- What the exercise asks: Write the entries again exactly, with no line missing.
START Working data
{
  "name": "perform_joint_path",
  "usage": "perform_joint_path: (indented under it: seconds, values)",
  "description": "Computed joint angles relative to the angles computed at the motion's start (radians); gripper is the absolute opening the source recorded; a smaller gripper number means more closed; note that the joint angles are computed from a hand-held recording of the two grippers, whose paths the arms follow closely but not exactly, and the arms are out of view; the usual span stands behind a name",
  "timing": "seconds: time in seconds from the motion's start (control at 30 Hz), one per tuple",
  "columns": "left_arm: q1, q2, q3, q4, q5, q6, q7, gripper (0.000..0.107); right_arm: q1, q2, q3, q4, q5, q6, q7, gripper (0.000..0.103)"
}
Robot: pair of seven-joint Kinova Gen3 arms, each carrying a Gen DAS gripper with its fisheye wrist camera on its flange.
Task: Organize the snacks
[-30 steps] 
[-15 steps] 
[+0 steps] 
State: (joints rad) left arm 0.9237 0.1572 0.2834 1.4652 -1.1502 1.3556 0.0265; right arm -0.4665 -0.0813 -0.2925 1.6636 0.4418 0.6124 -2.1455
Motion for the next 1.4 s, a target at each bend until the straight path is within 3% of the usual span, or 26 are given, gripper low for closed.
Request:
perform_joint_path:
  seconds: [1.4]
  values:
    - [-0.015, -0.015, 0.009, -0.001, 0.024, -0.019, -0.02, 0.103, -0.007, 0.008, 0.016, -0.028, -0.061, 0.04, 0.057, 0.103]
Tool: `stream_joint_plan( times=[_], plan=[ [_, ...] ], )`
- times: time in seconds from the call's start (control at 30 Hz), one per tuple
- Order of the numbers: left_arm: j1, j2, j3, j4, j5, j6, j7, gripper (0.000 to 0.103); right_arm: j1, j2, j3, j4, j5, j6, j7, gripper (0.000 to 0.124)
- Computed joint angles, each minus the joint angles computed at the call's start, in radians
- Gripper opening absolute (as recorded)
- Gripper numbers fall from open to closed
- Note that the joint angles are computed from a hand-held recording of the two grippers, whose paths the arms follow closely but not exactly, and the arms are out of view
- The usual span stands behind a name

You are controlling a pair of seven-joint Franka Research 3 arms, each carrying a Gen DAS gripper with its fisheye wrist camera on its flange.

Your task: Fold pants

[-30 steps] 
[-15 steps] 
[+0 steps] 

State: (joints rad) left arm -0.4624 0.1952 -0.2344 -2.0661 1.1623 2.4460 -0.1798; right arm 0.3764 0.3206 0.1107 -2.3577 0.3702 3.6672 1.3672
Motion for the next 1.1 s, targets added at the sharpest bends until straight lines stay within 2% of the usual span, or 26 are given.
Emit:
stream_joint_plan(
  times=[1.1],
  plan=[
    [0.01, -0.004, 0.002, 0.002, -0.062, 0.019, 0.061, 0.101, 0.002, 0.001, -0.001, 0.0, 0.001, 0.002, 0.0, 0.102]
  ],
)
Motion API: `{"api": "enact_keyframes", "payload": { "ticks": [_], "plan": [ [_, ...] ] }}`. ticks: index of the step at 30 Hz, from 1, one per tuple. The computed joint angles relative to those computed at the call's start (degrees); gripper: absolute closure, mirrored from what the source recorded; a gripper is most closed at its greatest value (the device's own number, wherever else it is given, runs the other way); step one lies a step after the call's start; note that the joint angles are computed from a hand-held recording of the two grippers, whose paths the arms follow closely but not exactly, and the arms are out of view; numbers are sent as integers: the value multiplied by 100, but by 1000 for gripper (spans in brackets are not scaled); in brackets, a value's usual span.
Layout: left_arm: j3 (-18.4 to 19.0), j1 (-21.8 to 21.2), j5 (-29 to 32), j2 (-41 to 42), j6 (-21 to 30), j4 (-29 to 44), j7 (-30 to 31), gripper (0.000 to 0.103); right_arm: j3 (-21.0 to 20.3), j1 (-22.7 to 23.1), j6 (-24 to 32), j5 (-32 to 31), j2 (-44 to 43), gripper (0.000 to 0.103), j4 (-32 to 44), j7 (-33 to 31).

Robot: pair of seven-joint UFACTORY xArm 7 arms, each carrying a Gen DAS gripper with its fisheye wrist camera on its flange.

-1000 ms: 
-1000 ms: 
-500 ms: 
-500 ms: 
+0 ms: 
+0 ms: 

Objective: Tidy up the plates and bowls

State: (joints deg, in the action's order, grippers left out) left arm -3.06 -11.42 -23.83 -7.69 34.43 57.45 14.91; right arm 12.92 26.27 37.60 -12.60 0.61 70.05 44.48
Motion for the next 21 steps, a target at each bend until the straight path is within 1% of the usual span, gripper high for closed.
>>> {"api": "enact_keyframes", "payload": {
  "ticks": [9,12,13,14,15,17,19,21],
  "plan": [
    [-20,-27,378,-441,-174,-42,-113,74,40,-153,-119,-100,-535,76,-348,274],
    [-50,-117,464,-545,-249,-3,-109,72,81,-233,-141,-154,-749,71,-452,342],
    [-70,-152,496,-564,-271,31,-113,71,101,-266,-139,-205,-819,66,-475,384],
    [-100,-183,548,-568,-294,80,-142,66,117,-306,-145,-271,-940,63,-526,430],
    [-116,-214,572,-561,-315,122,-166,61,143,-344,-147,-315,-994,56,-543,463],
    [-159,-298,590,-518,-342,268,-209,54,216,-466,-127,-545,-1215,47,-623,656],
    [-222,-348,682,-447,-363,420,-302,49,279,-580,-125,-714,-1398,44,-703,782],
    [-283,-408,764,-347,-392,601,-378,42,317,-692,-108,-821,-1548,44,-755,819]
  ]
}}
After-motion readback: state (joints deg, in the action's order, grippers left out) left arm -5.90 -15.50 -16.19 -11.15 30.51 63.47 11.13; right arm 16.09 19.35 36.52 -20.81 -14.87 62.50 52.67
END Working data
- Expected output:
{
  "name": "perform_joint_path",
  "usage": "perform_joint_path: (indented under it: seconds, values)",
  "description": "Computed joint angles relative to the angles computed at the motion's start (radians); gripper is the absolute opening the source recorded; a smaller gripper number means more closed; note that the joint angles are computed from a hand-held recording of the two grippers, whose paths the arms follow closely but not exactly, and the arms are out of view; the usual span stands behind a name",
  "timing": "seconds: time in seconds from the motion's start (control at 30 Hz), one per tuple",
  "columns": "left_arm: q1, q2, q3, q4, q5, q6, q7, gripper (0.000..0.107); right_arm: q1, q2, q3, q4, q5, q6, q7, gripper (0.000..0.103)"
}
Robot: pair of seven-joint Kinova Gen3 arms, each carrying a Gen DAS gripper with its fisheye wrist camera on its flange.
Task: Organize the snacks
[-30 steps] 
[-15 steps] 
[+0 steps] 
State: (joints rad) left arm 0.9237 0.1572 0.2834 1.4652 -1.1502 1.3556 0.0265; right arm -0.4665 -0.0813 -0.2925 1.6636 0.4418 0.6124 -2.1455
Motion for the next 1.4 s, a target at each bend until the straight path is within 3% of the usual span, or 26 are given, gripper low for closed.
Request:
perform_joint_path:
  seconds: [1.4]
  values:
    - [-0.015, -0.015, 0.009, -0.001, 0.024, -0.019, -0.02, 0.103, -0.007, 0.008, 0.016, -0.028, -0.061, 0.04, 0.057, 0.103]
Tool: `stream_joint_plan( times=[_], plan=[ [_, ...] ], )`
- times: time in seconds from the call's start (control at 30 Hz), one per tuple
- Order of the numbers: left_arm: j1, j2, j3, j4, j5, j6, j7, gripper (0.000 to 0.103); right_arm: j1, j2, j3, j4, j5, j6, j7, gripper (0.000 to 0.124)
- Computed joint angles, each minus the joint angles computed at the call's start, in radians
- Gripper opening absolute (as recorded)
- Gripper numbers fall from open to closed
- Note that the joint angles are computed from a hand-held recording of the two grippers, whose paths the arms follow closely but not exactly, and the arms are out of view
- The usual span stands behind a name

You are controlling a pair of seven-joint Franka Research 3 arms, each carrying a Gen DAS gripper with its fisheye wrist camera on its flange.

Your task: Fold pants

[-30 steps] 
[-15 steps] 
[+0 steps] 

State: (joints rad) left arm -0.4624 0.1952 -0.2344 -2.0661 1.1623 2.4460 -0.1798; right arm 0.3764 0.3206 0.1107 -2.3577 0.3702 3.6672 1.3672
Motion for the next 1.1 s, targets added at the sharpest bends until straight lines stay within 2% of the usual span, or 26 are given.
Emit:
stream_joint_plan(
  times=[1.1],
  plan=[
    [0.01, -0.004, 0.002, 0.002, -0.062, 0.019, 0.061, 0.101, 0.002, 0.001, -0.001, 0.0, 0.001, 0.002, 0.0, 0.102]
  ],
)
Motion API: `{"api": "enact_keyframes", "payload": { "ticks": [_], "plan": [ [_, ...] ] }}`. ticks: index of the step at 30 Hz, from 1, one per tuple. The computed joint angles relative to those computed at the call's start (degrees); gripper: absolute closure, mirrored from what the source recorded; a gripper is most closed at its greatest value (the device's own number, wherever else it is given, runs the other way); step one lies a step after the call's start; note that the joint angles are computed from a hand-held recording of the two grippers, whose paths the arms follow closely but not exactly, and the arms are out of view; numbers are sent as integers: the value multiplied by 100, but by 1000 for gripper (spans in brackets are not scaled); in brackets, a value's usual span.
Layout: left_arm: j3 (-18.4 to 19.0), j1 (-21.8 to 21.2), j5 (-29 to 32), j2 (-41 to 42), j6 (-21 to 30), j4 (-29 to 44), j7 (-30 to 31), gripper (0.000 to 0.103); right_arm: j3 (-21.0 to 20.3), j1 (-22.7 to 23.1), j6 (-24 to 32), j5 (-32 to 31), j2 (-44 to 43), gripper (0.000 to 0.103), j4 (-32 to 44), j7 (-33 to 31).

Robot: pair of seven-joint UFACTORY xArm 7 arms, each carrying a Gen DAS gripper with its fisheye wrist camera on its flange.

-1000 ms: 
-1000 ms: 
-500 ms: 
-500 ms: 
+0 ms: 
+0 ms: 

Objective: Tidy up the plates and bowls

State: (joints deg, in the action's order, grippers left out) left arm -3.06 -11.42 -23.83 -7.69 34.43 57.45 14.91; right arm 12.92 26.27 37.60 -12.60 0.61 70.05 44.48
Motion for the next 21 steps, a target at each bend until the straight path is within 1% of the usual span, gripper high for closed.
>>> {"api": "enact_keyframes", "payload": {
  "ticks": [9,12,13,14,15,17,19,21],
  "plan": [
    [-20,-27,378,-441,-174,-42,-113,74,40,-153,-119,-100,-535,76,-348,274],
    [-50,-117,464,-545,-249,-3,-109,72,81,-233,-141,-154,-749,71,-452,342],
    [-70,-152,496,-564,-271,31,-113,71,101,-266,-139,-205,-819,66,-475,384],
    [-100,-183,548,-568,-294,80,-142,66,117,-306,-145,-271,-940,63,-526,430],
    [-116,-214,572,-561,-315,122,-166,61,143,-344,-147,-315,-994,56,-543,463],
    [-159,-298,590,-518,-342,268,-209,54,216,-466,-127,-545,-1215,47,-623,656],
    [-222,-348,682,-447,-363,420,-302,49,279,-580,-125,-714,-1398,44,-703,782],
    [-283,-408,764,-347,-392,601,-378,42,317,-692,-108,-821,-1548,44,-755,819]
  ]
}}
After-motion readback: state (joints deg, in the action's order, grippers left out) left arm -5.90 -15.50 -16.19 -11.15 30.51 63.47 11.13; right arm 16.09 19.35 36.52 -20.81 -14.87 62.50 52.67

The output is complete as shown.